Problem requirements>
Scan the entries for lines with the word "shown", then copy those lines.
── Given data
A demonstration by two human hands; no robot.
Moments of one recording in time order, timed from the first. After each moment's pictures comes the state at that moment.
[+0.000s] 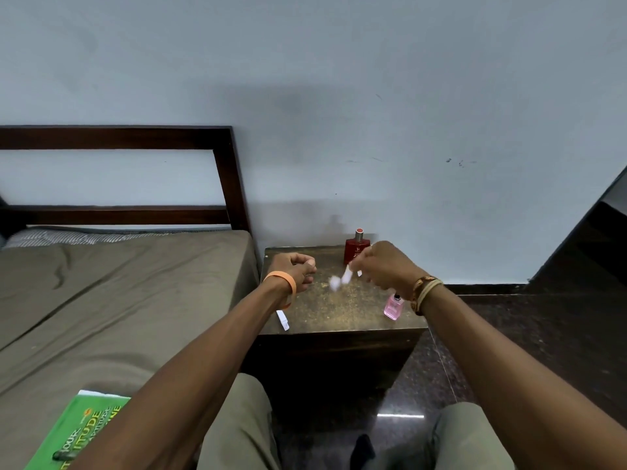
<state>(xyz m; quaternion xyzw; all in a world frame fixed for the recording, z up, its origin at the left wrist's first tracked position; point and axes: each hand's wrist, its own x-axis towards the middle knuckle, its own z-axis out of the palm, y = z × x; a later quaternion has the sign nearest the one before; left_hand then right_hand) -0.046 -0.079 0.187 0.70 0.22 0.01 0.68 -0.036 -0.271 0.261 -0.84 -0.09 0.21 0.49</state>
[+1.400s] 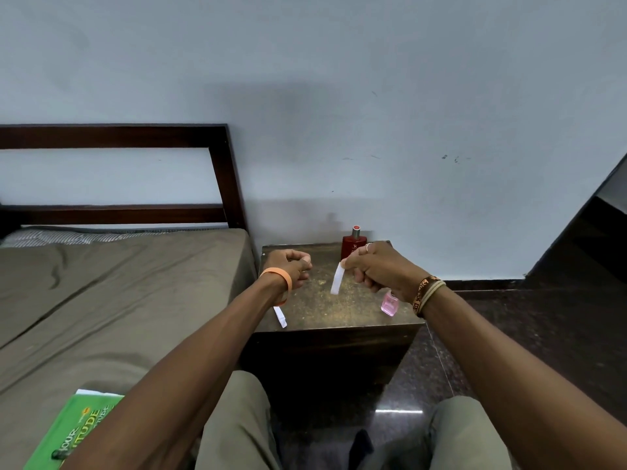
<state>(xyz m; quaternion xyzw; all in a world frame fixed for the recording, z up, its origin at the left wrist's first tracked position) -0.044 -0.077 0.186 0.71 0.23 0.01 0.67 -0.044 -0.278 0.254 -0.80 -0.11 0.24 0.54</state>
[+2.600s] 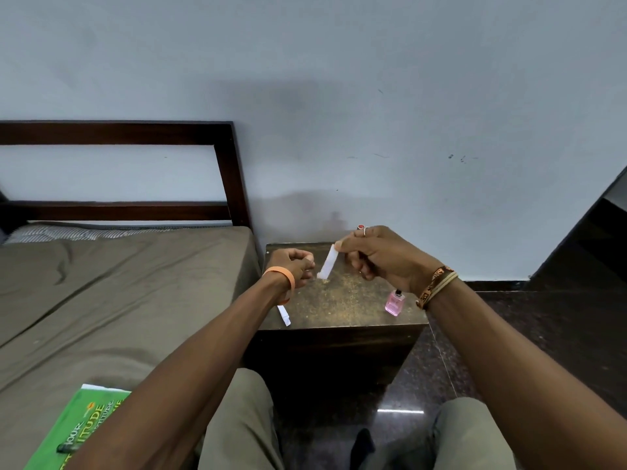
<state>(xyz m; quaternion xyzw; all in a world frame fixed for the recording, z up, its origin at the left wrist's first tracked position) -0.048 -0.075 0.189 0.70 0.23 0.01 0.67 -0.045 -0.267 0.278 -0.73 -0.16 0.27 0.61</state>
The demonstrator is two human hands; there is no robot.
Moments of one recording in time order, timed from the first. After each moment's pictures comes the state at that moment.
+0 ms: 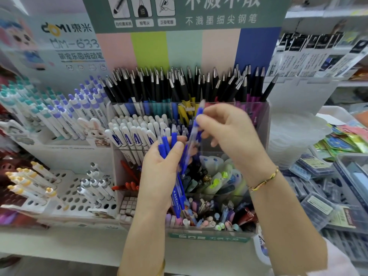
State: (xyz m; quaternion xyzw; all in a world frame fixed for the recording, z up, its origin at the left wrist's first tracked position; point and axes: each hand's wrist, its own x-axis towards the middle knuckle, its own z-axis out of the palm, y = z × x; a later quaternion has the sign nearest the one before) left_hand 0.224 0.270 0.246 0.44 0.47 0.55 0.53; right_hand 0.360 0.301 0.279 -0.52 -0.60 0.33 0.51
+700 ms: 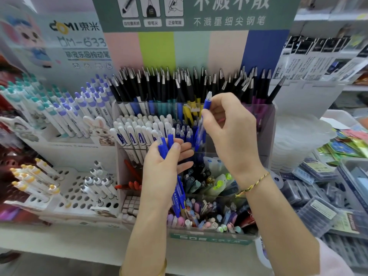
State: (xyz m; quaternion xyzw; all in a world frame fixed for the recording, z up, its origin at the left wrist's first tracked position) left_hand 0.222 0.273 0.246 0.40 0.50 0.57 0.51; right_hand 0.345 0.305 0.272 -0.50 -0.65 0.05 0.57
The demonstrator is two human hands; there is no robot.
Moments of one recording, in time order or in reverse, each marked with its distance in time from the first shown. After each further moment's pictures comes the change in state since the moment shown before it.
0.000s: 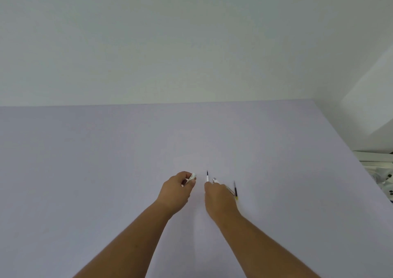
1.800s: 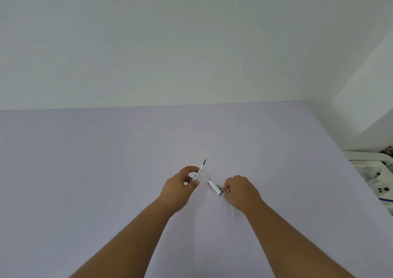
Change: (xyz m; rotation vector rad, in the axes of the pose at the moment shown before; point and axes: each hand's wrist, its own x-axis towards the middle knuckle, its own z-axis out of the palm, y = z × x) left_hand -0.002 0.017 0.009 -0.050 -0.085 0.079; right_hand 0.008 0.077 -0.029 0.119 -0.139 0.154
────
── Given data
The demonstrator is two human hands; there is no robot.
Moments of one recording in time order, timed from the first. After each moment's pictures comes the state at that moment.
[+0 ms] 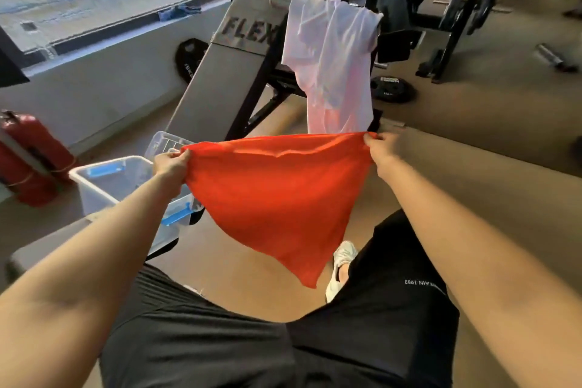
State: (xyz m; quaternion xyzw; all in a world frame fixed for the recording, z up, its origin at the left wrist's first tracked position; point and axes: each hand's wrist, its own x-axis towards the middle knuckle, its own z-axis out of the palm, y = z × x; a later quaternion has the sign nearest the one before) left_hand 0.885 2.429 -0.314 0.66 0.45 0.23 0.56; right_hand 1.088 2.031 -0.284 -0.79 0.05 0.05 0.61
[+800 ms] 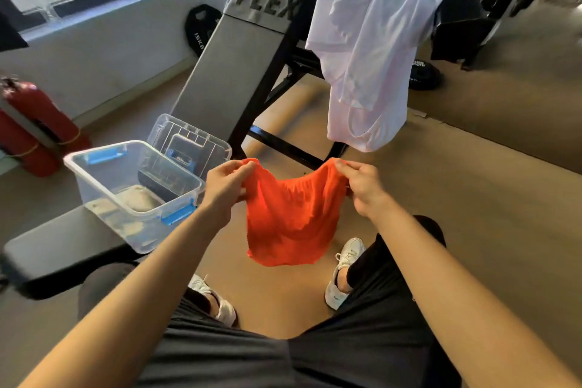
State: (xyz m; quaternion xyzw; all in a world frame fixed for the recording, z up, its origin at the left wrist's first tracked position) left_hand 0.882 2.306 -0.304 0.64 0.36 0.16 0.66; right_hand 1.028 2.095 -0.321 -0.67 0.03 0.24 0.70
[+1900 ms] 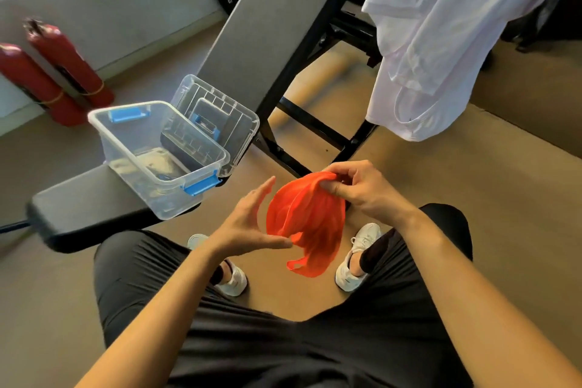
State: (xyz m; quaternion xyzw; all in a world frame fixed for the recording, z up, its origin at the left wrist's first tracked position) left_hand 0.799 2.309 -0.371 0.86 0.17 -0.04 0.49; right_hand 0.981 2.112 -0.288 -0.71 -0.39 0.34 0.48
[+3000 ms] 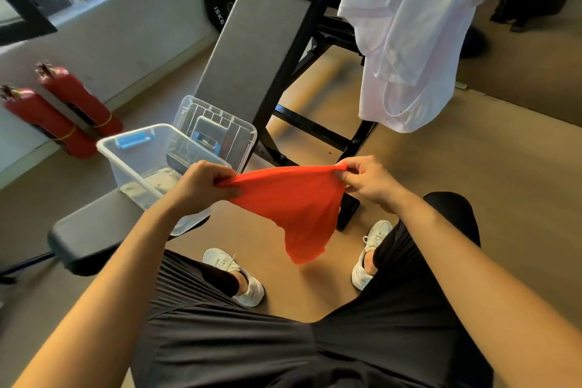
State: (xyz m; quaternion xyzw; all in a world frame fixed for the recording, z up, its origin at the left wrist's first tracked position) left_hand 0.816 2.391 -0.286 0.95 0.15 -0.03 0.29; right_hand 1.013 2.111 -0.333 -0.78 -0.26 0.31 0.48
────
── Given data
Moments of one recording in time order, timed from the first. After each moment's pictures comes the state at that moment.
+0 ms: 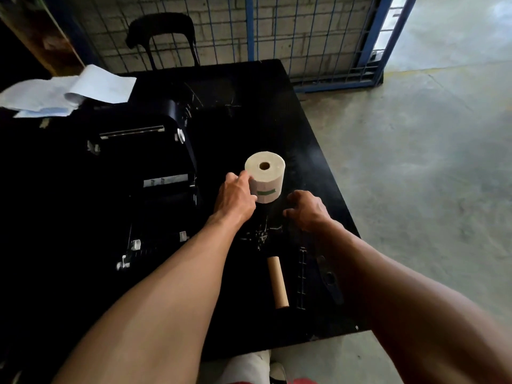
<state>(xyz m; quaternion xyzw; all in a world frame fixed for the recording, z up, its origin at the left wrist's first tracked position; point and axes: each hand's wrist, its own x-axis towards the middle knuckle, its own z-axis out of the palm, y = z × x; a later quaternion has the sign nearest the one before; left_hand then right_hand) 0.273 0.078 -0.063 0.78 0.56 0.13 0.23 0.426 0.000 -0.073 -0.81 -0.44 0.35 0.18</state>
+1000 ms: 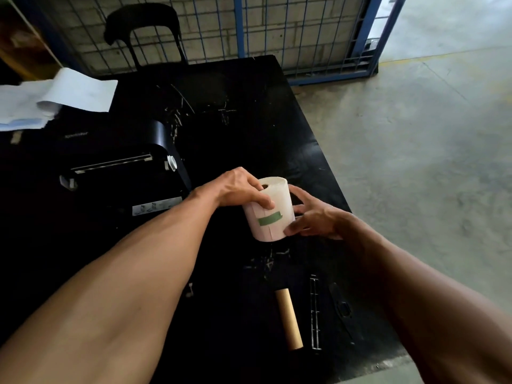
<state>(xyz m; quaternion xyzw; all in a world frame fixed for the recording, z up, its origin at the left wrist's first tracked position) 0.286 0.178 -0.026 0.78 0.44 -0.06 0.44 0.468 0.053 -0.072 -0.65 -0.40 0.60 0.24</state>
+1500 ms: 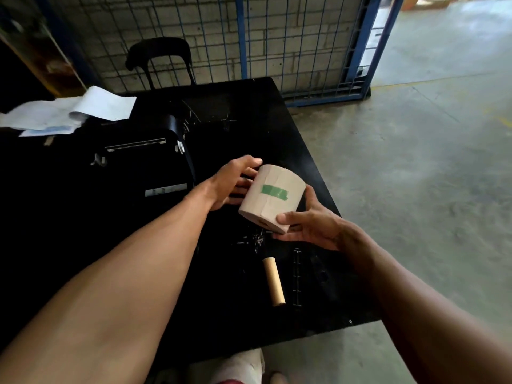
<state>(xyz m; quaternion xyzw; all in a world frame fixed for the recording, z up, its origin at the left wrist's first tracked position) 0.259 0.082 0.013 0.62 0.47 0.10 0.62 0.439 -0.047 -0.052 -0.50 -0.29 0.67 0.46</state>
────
Your response>
Moments of one recording, in time order or in reverse, each marked with its distance in time from the first shown. After each further moment's pictures comes the change in state since the moment shown before it.
Change: (xyz m; rotation vector rad, in the axes of the pose at the moment shown before; point and axes: each hand's wrist, its own x-axis towards the middle knuckle, its own z-axis out of the palm, y = z × x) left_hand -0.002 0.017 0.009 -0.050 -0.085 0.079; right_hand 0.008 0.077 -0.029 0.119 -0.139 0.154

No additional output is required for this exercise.